MCAN also participates in the NHA MBS program.
A CAUTION ABOUT FORWARD-LOOKING INFORMATION AND
STATEMENTS
This press release contains "forward-looking statements" within
the meaning of applicable Canadian securities laws. The words
"may," "believe," "will," "anticipate," "expect," "planned,"
"estimate," "project," "future," and other expressions that are
predictions of or indicate future events and trends and that do not
relate to historical matters identify forward-looking statements.

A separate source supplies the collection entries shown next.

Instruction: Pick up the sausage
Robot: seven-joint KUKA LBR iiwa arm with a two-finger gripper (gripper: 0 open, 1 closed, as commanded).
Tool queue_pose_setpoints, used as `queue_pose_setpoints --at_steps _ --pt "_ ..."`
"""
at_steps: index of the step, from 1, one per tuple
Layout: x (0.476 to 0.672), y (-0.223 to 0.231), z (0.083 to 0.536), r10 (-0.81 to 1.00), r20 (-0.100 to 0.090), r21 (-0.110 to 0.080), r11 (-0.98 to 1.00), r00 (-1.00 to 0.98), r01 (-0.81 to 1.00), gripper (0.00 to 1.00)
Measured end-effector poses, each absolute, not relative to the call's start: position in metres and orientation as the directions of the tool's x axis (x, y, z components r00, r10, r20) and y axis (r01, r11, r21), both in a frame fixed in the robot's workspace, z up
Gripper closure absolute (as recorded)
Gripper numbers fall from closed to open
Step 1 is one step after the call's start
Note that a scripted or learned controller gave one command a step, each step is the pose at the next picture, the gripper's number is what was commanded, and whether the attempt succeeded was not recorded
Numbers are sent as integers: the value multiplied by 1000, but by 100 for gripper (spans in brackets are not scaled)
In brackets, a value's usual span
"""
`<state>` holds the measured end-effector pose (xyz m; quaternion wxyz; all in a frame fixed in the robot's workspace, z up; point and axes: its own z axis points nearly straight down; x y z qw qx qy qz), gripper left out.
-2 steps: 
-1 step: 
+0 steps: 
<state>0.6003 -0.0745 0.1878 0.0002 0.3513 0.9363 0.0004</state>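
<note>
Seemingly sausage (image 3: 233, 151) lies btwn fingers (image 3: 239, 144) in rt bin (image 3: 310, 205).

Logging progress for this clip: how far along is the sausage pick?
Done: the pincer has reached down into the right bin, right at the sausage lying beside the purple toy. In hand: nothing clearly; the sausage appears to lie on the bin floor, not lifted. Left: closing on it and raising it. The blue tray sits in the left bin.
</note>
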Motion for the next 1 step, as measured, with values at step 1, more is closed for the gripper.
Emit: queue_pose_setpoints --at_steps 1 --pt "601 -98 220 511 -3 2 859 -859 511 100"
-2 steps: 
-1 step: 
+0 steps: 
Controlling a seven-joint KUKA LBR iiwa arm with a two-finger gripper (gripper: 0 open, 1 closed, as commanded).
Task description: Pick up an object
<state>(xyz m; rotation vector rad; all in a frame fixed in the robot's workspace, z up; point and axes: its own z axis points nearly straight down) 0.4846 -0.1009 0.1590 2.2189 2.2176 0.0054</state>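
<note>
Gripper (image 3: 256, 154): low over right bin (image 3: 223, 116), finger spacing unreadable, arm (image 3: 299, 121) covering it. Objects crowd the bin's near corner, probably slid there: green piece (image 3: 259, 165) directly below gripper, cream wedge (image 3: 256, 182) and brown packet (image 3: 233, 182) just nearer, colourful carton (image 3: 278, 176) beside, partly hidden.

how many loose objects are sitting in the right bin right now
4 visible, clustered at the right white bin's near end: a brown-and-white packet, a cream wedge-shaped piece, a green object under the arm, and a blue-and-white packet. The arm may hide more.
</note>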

Such statements reflect management's current beliefs and are based
on information currently available to management. The
forward-looking statements in this press release include, among
others, statements and assumptions with respect to:
- the current business environment and outlook;
- possible or assumed future results;
- ability to create shareholder value;
- business goals and strategy;
- the stability of home prices;
- effect of challenging conditions on us;
- factors affecting our competitive position within the housing
markets;
- sufficiency of our access to capital resources; and
- the timing of the effect of interest rate changes on our cash
flows.
The material factors or assumptions that were identified and
applied by us in drawing conclusions or making forecasts or
projections set out in the forward-looking statements include, but
are not limited to:
- the Company's ability to successfully implement and realize on
its business goals and strategy;
- factors and assumptions regarding interest rates;
- housing sales and residential mortgage borrowing
activities;
- the effect of competition;
- government regulation of the Company's business;
- computer failure or security breaches;
- future capital and funding requirements;
- the value of mortgage originations;
- the expected margin between interest earned on mortgage
portfolios and interest paid on deposits;
- the relative continued health of real estate markets;
- acceptance of the Company's products in the marketplace;
- availability of key personnel;
- the Company's operating cost structure; and
- the current tax regime.
Reliance should not be placed on forward-looking statements
because they involve known and unknown risks, uncertainties and
other factors, which may cause the actual results to differ
materially from the anticipated future results expressed or implied
by such forward-looking statements. Factors that could cause actual
results to differ materially from those set forth in the
forward-looking statements include, but are not limited to:
- global market activity;
- worldwide demand for and related impact on commodity
prices;
- changes in government and economic policy;
- changes in general economic, real estate and other
conditions;
- changes in interest rates;
- changes in MBS spreads and swap rates;
- MBS and mortgage prepayment rates;
- mortgage rate and availability changes;
- adverse legislation or regulation;
- availability of MBS issuer allocation;
- technology changes;
- confidence levels of consumers;
- ability to raise capital and term deposits on favourable
terms;
- our debt and leverage;
- competitive conditions in the homebuilding industry, including
product and pricing pressures;
- ability to retain our executive officers and other
employees;
- litigation risk;
- relationships with our mortgage originators;
- ability to realize anticipated benefits from the acquisition of
Xceed; and
- additional risks and uncertainties, many of which are beyond
our control, referred to in this press release and our other public
filings with the applicable Canadian regulatory authorities.
Subject to applicable securities law requirements, we undertake
no obligation to publicly update any forward-looking statements
whether as a result of new information, future events or
otherwise. However, any further disclosures made on related
subjects in subsequent reports should be consulted.